Welcome to the South Caucasus Conference on Artificial Intelligence!
We are delighted to announce that the South Caucasus Conference on Artificial Intelligence (SCCAI) will be held in Tbilisi, Georgia from September 16 to September 18 2025. The event is organized by the Muskhelishvili Institute of Computational Mathematics (MICM) of the Georgian Technical University (GTU), the German Research Center for Artificial Intelligence (DFKI) and the National Institute for Research in Digital Science and Technology in France (INRIA).
The conference aims to create an innovative, cross-disciplinary platform where academics, industry experts, and government officials unite to explore new frontiers in theory, methodology, systems, and applications of Artificial Intelligence (AI). This year, the focus is on the latest developments in Computer Vision and Natural Language Processing for Low-Resourced Languages.
SCCAI 2025 seeks to establish a collaborative research platform for the South Caucasus nations – Armenia, Azerbaijan, and Georgia, promoting their integration into the global AI community.
The conference is organized and fully financed by the European Union HORIZON EUROPE Project GAIN https://www.gain-twinning.eu/
No conference fee is needed.
SCCAI2025 invites researchers to submit abstracts for talks as well as full papers to one of two thematic conference tracks and Doctoral Symposium:
NATURAL LANGUAGE PROCESSING FOR LOW-RESOURCED LANGUAGES
September 18
Track chairs: Jan Alexandersson & Philipp Müller – DFKI, Beso Mikaberidze – MICM
The South Caucasus region is home to a variety of small languages with relatively few speakers. This poses a significant challenge to NLP researchers and engineers because large language corpora – that are needed to train high-performing NLP systems – are scarce. In order to tackle this challenge, Track 1 focuses on NLP for low-resourced languages. Topics of interest include, but are not limited to:
- New corpora for low-resourced languages
- Tokenization and POS tagging in low-resourced languages
- LLMs for low-resourced languages
- Machine translation and cross-lingual transfer learning for low-resourced languages
- Speech recognition and synthesis for low-resourced languages
- Data augmentation and synthetic data generation for low-resourced languages.
COMPUTER VISION FOR PERCEPTION, INTERACTION & INTELLIGENT SYSTEMS
September 18
Track chairs: François Brémond & Michal Balazia – INRIA, Teimuraz Saghinadze – MICM
Vision is the primary sense used by human individuals to interact with their environment.

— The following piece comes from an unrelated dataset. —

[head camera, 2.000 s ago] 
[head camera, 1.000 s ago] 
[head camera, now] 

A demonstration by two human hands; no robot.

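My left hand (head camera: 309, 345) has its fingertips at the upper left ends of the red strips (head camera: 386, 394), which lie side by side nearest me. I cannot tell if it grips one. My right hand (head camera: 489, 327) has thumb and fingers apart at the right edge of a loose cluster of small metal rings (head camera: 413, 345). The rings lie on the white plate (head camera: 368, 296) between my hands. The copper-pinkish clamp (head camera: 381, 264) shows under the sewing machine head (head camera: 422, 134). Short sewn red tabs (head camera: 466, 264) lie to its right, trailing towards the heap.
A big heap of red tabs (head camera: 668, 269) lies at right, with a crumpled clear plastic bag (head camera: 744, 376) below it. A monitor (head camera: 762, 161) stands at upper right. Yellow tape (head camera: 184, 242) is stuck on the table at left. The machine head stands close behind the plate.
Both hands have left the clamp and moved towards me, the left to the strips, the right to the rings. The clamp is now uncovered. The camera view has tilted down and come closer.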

Consequently, the field of computer vision offers a variety of promising applications: From autonomous cars to new ways of person identification and intelligent support systems for healthcare professionals. Thus, Track 2 focuses on various fields of computer vision that include, but are not limited to:
- Analysis of human interaction and emotion (e.g., backchannel detection, arousal classification, gaze estimation, intent prediction)
- Person identification (e.g., face recognition, gait recognition, gesture-based identification)

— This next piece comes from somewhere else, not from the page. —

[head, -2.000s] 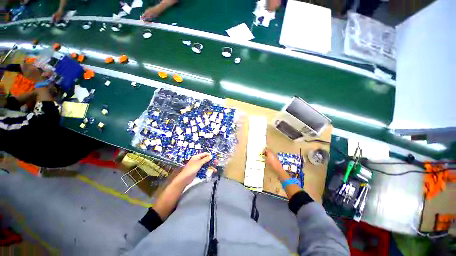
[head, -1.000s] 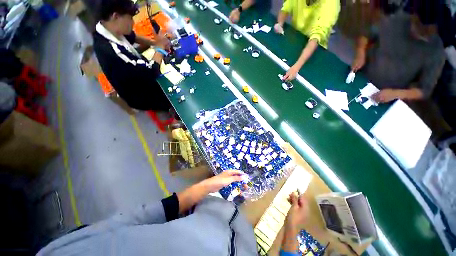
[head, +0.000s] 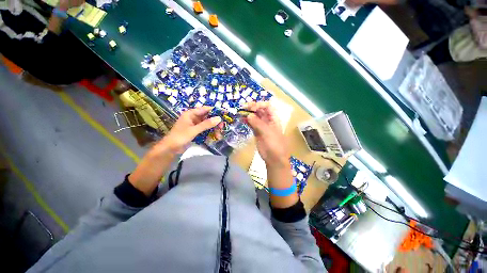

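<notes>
My left hand and my right hand are raised over the front edge of the tray, fingertips close together. Between them is a small circuit board module with a yellowish part and dark strands, pinched by both hands. Fingers and blur hide its details. Below and beyond lies a clear blister tray heaped with blue circuit boards bearing cream blocks. The pale adhesive pad sheet lies on the cardboard, partly hidden under my right hand and forearm.
An open white-grey bin, tape roll and smaller board cluster are right of my right forearm. Green-handled tools and black cables lie farther right. The green conveyor runs behind. Another person's arm is at upper left.
My right hand has left the pad sheet and moved left to meet my left hand at the module. The view has swung back down toward the bench.
</notes>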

- Computer vision in highly dynamic environments (e.g., autonomous driving, human-machine collaboration in manufacturing and logistics, etc.)
- Computer vision for healthcare and assistive technologies (e.g., patient monitoring, activity recognition for rehabilitation, sign language recognition
- Multimodal augmentation of computer-vision approaches (e.g., audio, physiological data, etc.)

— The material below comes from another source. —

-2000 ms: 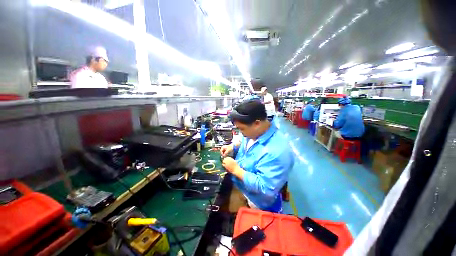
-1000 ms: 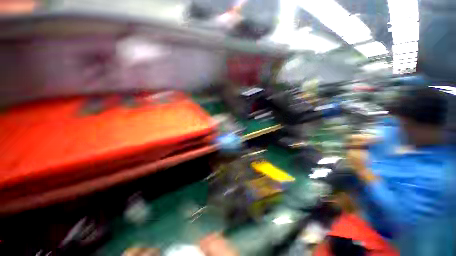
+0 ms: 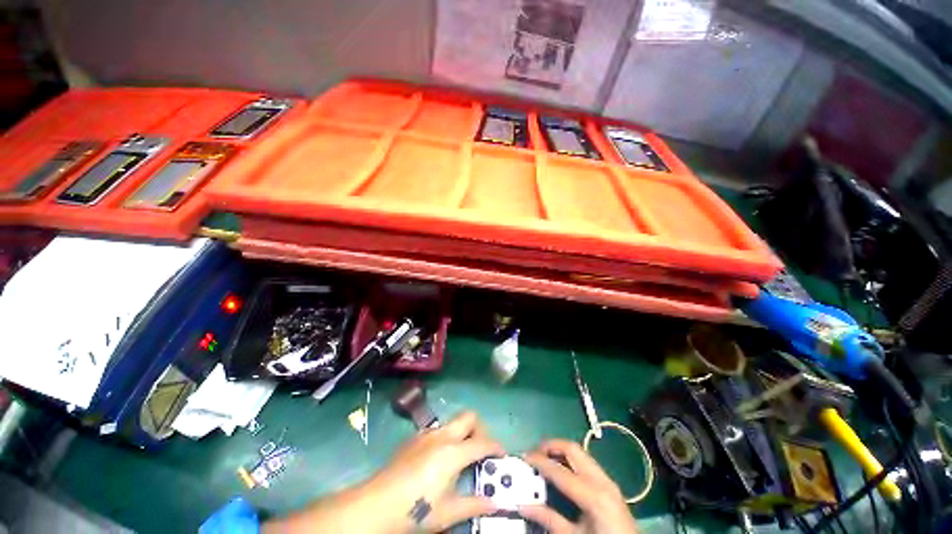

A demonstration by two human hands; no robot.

- Explainable and ethical AI in computer vision (e.g., bias mitigation, interpretability of deep vision models, fairness in person identification).
Doctoral Symposium
September 16
Track chairs: Tanay Agrawal – INRIA & Ioseb Kachiashvili – MICM
The Doctoral Symposium will give PhD students working in any AI-related area an opportunity to share their ongoing research work and ideas with renowned and experienced researchers in the field and get suggestions and feedback from them.
The students are encouraged to present their research at any step of the scientific process (e.g., conceptualization phase, programming phase, training phase, evaluation phase, etc.)
PhD students should send a short paper (up to 5 pages including 1 page for references) summarizing their current research. A program committee will review the submissions. The accepted papers will be presented by the students to a panel of senior experts (chosen by the Doctoral Symposium track chairs) who will provide constructive feedback and suggestions.